PROTECTION FROM INTENSE HEAT.
The singular power which the body possesses of resisting great heats, and of breathing air of high temperatures, has at various times excited popular wonder. In the last century some curious experiments were made on this subject. Sir Joseph Banks, Dr. Solander, and Sir Charles Blagden, entered a room in which the air had a temperature of 198° Fahr., and remained ten minutes. Subsequently they entered the room separately, when Dr. Solander found the heat 210°, and Sir Joseph 211°, whilst their bodies preserved their natural degree of heat. Whenever they breathed upon a thermometer, it sank several degrees; every inspiration gave coolness to their nostrils, and their breath cooled their fingers when it reached them. Sir Charles Blagden entered an apartment when the heat was 1° or 2° above 260°, and remained eight minutes, mostly on the coolest spot, where the heat was above 240°. Though very hot, Sir Charles felt no pain: during seven minutes his breathing was good; but he then felt an oppression in his lungs, and his pulse was 144, double its ordinary quickness. To prove the heat of the room, eggs and a beefsteak were placed upon a tin frame near the thermometer, when in twenty minutes the eggs were roasted hard, and in forty-seven minutes the steak was dressed dry; and when the air was put in motion by a pair of bellows upon another steak, part of it was well done in thirteen minutes. It is remarkable, that in these experiments the same person who experienced no inconvenience from air heated to 211°, could just bear rectified spirits of wine at 130°, cooling oil at 129°, cooling water at 123°, and cooling quicksilver at 117°.

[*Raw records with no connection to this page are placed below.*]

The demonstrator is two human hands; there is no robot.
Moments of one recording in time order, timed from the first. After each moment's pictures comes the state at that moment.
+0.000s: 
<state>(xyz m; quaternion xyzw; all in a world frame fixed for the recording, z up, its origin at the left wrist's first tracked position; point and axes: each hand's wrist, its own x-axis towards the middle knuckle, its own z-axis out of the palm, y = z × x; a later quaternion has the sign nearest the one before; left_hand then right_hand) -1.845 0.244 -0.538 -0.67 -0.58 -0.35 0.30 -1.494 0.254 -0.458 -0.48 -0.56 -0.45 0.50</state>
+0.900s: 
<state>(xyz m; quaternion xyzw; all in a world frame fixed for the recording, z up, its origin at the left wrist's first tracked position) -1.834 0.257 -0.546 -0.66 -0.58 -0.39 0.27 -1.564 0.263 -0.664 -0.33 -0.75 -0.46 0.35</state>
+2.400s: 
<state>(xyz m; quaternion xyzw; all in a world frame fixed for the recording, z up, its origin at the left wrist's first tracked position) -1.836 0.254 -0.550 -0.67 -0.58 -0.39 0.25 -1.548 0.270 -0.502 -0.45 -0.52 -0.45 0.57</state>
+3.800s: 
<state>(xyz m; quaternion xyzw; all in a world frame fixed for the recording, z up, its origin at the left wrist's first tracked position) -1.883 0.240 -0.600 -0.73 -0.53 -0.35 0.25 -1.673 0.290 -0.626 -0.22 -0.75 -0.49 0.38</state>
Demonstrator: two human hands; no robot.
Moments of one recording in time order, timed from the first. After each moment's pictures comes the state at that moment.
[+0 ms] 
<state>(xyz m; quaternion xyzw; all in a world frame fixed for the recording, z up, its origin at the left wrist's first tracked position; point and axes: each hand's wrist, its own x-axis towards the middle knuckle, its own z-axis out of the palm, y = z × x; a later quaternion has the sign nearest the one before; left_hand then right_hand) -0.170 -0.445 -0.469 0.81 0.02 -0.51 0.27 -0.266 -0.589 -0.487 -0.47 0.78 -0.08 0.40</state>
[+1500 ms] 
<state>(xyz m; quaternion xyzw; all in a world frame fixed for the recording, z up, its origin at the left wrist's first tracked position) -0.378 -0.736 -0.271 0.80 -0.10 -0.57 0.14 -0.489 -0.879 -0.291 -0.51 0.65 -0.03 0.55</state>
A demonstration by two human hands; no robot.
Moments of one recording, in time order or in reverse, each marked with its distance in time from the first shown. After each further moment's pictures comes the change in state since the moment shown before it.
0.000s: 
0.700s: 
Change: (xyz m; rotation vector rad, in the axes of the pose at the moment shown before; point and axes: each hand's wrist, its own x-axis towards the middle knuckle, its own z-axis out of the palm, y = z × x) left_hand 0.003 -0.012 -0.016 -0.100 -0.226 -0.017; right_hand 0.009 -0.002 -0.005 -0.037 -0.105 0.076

Sir Francis Chantrey, the sculptor, however, exposed himself to a temperature still higher than any yet mentioned, as described by Sir David Brewster:
The furnace which he employs for drying his moulds is about fourteen feet long, twelve feet high, and twelve feet broad. When it is raised to its highest temperature, with the doors closed, the thermometer stands at 350°, and the iron floor is red-hot. The workmen often enter it at a temperature of 340°, walking over the iron floor with wooden clogs, which are of course charred on the surface. On one occasion, Mr. Chantrey, accompanied by five or six of his friends, entered the furnace; and after remaining two minutes they brought out a thermometer which stood at 320°. Some of the party experienced sharp pains in the tips of their ears and in the septum of the nose, while others felt a pain in their eyes.—Natural Magic, 1833.
In some cases the clothing worn by the experimenters conducts away the heat. Thus, in 1828, a Spaniard entered a heated oven, at the New Tivoli, near Paris; he sang a song while a fowl was roasted by his side, he then ate the fowl and drank a bottle of wine, and on coming out his pulse beat 176°, and the thermometer was at 110° Reaumur. He then stretched himself upon a plank in the oven surrounded by lighted candles, when the mouth of the oven was closed; he remained there five minutes, and on being taken out, all the candles were extinguished and melted, and the Spaniard’s pulse beat 200°. Now much of the surprise ceases when it is added that he wore wide woollen pantaloons, a loose mantle of wool, and a great quilted cap; the several materials of this clothing being bad conductors of heat.
In 1829 M. Chabert, the “Fire-King,” exhibited similar feats at the Argyll Rooms in Regent Street. He first swallowed forty grains of phosphorus, then two spoonfuls of oil at 330°, and next held his head over the fumes of sulphuric acid. He had previously provided himself with an antidote for the poison of the phosphorus. Dressed in a loose woollen coat, he then entered a heated oven, and in five minutes cooked two steaks; he then came out of the oven, when the thermometer stood at 380°. Upon another occasion, at White Conduit House, some of his feats were detected.
The scientific secret is as follows: Muscular tissue is an extremely bad conductor; and to this in a great measure the constancy of the temperature of the human body in various zones is to be attributed. To this fact also Sir Charles Blagden and Chantrey owed their safety in exposing their bodies to a high temperature; from the almost impervious character of the tissues of the body, the irritation produced was confined to the surface.